On April 2, Massachusetts Governor Charlie Baker signed into law An Act to Protect Access to Confidential Healthcare (PATCH Act), legislation that will advance patient confidentiality in the state. The PATCH Act ensures that when multiple people are on the same insurance plan, confidential health care information is not shared with anyone other than the patient.
Health plans typically send a Summary of Payments (SOP) form detailing the type and cost of medical services received to the primary policyholder each time an enrollee on the plan accesses care. The SOP form is meant to explain how and when an insurance plan is being used and is not a medical bill. In some instances, the SOP form may contain information on sensitive health care services, such as care related to domestic violence or sexual assault, mental health or substance use disorders, sexual and reproductive health or HIV/AIDS, and can unintentionally compromise patient confidentiality for anyone enrolled as a dependent on another person’s health insurance policy, such as a young adult or spouse.
Fenway Health and AIDS Action Committee were part of the effort to advance this legislation as members of the Protecting Access to Confidential Health Care (PATCH) Alliance, a broad-based group of over 40 provider, advocacy, and community-based organizations. The Alliance organized support for the bill alongside the Massachusetts Association of Health Plans and Blue Cross Blue Shield of Massachusetts.
“[The PATCH Act] will significantly improve patient access to HIV care, including testing and treatment,” said Carl Sciortino, Executive Director of AIDS Action Committee. “Currently, fear of confidentiality breaches can prevent individuals from getting tested for HIV and deter HIV positive individuals from obtaining treatment and even HIV medication. By protecting patient privacy, this law will encourage people to use their private insurance when they seek necessary health care like HIV/STI testing.”

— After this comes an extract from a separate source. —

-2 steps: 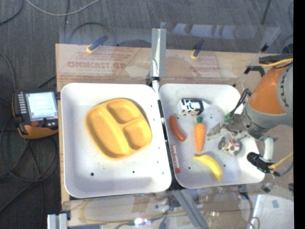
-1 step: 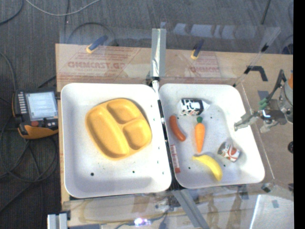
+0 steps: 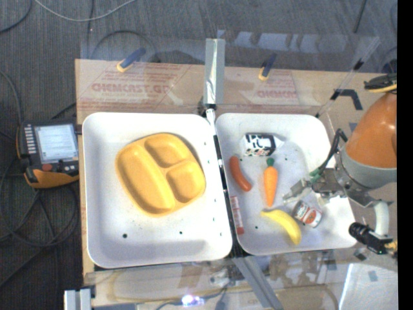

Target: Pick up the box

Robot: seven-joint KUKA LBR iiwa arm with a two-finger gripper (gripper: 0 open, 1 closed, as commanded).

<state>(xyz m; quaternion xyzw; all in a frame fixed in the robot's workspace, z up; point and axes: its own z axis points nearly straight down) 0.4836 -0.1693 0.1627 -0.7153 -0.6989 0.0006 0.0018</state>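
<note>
The desk (image 3: 90, 82) carries 2 white bins. The left bin (image 3: 103, 237), well left of the end effector (image 3: 308, 187), holds a yellow tray (image 3: 161, 172). The right bin (image 3: 316, 131) lies under the end effector, whose state I cannot tell. Just left of it stands the carrot (image 3: 270, 181), below it the banana (image 3: 284, 225) and a small can (image 3: 308, 214). The box (image 3: 260, 144), black and white, sits up-left, apart. Risk, I judge: descending here would catch the can or carrot instead, because the end effector hangs off the box.
</note>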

The PATCH Act establishes a number of mechanisms to ensure confidentiality. These protections include sending SOP forms directly to the patient rather than to the primary policyholder, allowing patients to choose their preferred address and method for receiving SOPs, providing only general information about certain sensitive services or visits, and providing patients the option to opt-out of receiving SOPs if no payment is due. Those provisions can be particularly important to those seeking contraceptive care and other reproductive health services.
We applaud the signing of this important legislation that will help ensure that all patients are given the privacy they deserve.